„Есть два пути избавить вас от
страдания: быстрая смерть и продолжительная любовь.“
Фридрих Ницше
Глава 1
Максим
Она курит в открытое окно, изящным жестом стряхивая пепел в
пузатую бронзовую вазу с уродливой трещиной по середине. Агния
купила ее в антикварной лавке в Милане за тридцать евро. Три года
прошло, я до сих пор дословно помню, что она тогда сказала:
«Искусство рождается там, где исчезает гармония».

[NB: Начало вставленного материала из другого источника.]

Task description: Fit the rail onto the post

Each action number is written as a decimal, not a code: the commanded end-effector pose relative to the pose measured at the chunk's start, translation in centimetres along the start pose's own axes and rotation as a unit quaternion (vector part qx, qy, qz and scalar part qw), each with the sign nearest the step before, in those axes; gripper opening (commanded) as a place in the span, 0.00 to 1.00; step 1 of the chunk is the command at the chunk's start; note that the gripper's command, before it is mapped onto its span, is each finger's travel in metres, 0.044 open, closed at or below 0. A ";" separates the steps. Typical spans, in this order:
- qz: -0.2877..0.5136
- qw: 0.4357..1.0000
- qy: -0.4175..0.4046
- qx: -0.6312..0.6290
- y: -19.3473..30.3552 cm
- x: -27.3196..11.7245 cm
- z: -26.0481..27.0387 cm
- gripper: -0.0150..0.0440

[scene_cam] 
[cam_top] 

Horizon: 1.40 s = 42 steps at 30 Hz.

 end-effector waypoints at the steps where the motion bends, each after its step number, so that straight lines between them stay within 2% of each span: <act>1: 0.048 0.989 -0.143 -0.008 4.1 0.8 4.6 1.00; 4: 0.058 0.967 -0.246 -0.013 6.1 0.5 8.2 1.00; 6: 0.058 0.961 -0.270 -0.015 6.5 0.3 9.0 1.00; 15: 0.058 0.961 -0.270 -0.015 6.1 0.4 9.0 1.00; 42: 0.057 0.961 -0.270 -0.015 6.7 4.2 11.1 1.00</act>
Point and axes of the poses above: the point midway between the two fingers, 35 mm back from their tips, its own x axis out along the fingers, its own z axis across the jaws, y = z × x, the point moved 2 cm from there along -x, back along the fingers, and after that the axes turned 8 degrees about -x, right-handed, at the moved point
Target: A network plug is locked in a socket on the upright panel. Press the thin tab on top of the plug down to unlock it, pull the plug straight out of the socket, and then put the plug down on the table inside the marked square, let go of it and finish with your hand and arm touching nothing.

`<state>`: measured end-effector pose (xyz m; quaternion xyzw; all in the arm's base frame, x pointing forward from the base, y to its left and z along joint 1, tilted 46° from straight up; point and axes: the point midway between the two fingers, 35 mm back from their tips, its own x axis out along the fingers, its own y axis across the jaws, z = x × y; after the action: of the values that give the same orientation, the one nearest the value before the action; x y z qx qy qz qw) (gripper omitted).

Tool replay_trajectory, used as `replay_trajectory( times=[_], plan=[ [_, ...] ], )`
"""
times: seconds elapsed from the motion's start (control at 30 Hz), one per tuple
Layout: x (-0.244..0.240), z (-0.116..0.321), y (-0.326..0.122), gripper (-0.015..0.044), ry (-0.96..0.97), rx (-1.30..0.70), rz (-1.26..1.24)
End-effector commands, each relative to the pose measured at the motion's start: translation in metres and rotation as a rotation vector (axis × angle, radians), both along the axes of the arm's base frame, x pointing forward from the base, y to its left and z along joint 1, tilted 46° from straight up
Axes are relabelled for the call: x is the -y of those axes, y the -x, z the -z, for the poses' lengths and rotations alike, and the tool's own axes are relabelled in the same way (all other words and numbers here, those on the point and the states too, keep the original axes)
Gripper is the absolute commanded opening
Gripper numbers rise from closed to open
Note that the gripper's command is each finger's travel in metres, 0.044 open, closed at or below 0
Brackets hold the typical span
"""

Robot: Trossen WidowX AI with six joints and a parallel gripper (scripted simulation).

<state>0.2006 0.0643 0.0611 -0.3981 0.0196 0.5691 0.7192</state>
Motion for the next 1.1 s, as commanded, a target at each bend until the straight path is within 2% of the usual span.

Теперь в разбитой вазе исчезает пепел и окурки ее сигарет. И
никакого искусства в этом нет. Но я вижу его в ней самой, когда она
стоит ко мне спиной. Окутанная предрассветной розоватой дымкой,
обнаженная, босая и задумчиво-отрешенная. Агния Данилова для меня
не просто женщина, с которой я периодически сплю. Она — искушение,
вызов и настоящее проклятие для любого мужика, осмелившегося
забраться в ее постель.
Приподнявший на подушках, я любуюсь тем, как темно-каштановые
волосы ласкают хрупкие плечи и густой волной струятся до середины
спины, затем прохожусь взглядом по тонкой талии, подтянутым
округлым ягодицам с россыпью крошечных родинок и с сытым
удовольствием залипаю на длинных стройных ногах. Пять минут назад
они отлично смотрелись на моих плечах, но в тот момент я не мог
оценить в полной мере их совершенство, потому как постигал острые
грани наслаждения. Плавных с ней не бывает, но, наверное, поэтому я
за три года отношений ни разу не взглянул на другую.
Нащупав под подушкой телефон, я навожу фокус и делаю с десяток
кадров. Не удержался, хотя знаю, что она не любит, когда ее
снимают.
— Сотри немедленно, — в хрипловато-чувственном голосе звучит
усталость.
— Ага, — согласно киваю, но мы оба понимаем, что я этого не
сделаю.
В моем телефоне сотни ее фотографий и еще столько же в
зашифрованной папке в ноутбуке. Иногда мы просматриваем их вместе,
после чего Агния каждый раз просит меня удалить все до единой. Но я
уверен, на самом деле она хочет обратного. Ей нравятся мои работы
вне зависимости от того, кто находится в кадре.
— Ты помнишь, что в эту пятницу у нас с мужем юбилей? — затушив
сигарету, она закрывает окно, и развернувшись, вопросительно
смотрит мне в глаза.
Хотел бы я забыть. И об ее муже, и о чертовом юбилее, где мне
придется несколько часов подряд наблюдать за семейной
псевдо-идиллией. Меня дико раздражает этот постановочный фарс,
повторяющийся из года в год и по особым праздникам.
— Кира тоже будет? — сухо спрашиваю я.
— Разумеется. Соберемся, как обычно, вчетвером. Матвей
приготовит карпа на гриле. Посидим в беседке в саду. Если хочешь,
можешь остаться на ночь, — Данилова грациозно приближается к
кровати и, наклонившись, подбирает с пола кружевные трусики и
бюстгальтер. Пока она одевается я смотрю на ее красивую налитую
грудь с крупными темными сосками, ощущая, как стремительно тяжелеет
в паху.
В этом году Агнии исполнилось сорок два, но ее подтянутое тело
не уступает формам двадцатилетних моделей, периодически позирующих
мне во время съемок в стиле ню. Она выглядит максимум на тридцать
пять, у нее божественная фигура, бархатистая кожа и практически нет
морщин, за исключением тоненьких паутинок в уголках глаз. Секрет ее
неугасаемой молодости прост и состоит из трех компонентов: спорт,
хорошая генетика и пластическая хирургия. В качестве четвертого
можно добавить качественный регулярный секс с молодым
любовником.
— Кира тоже останется на ночь?
— Понятия не имею, — равнодушно бросает Агния, застегивая молнию
на узкой юбке, которую достала из-под кровати. — Кстати, я отменила
твой авиабилет в Париж на субботу, — протянув руку за свисающей с
изголовья блузкой, добавляет она. — Со мной полетит Матвей.
Я зависаю, переваривая услышанное. Это дурацкая шутка? Какого
хрена на мою выставку в Париже с ней летит Матвей? Ладно, пусть не
полностью мою, а всего лишь на десять процентов. Из головы вылетело
точное число моих работ, получивших возможность украсить стены
одной из самых крупных арт-галерей Парижа. Тем не менее автор
тридцати из них стопроцентно я. Поэтому — да, свое присутствие на
открытие выставки считал само собой разумеющимся.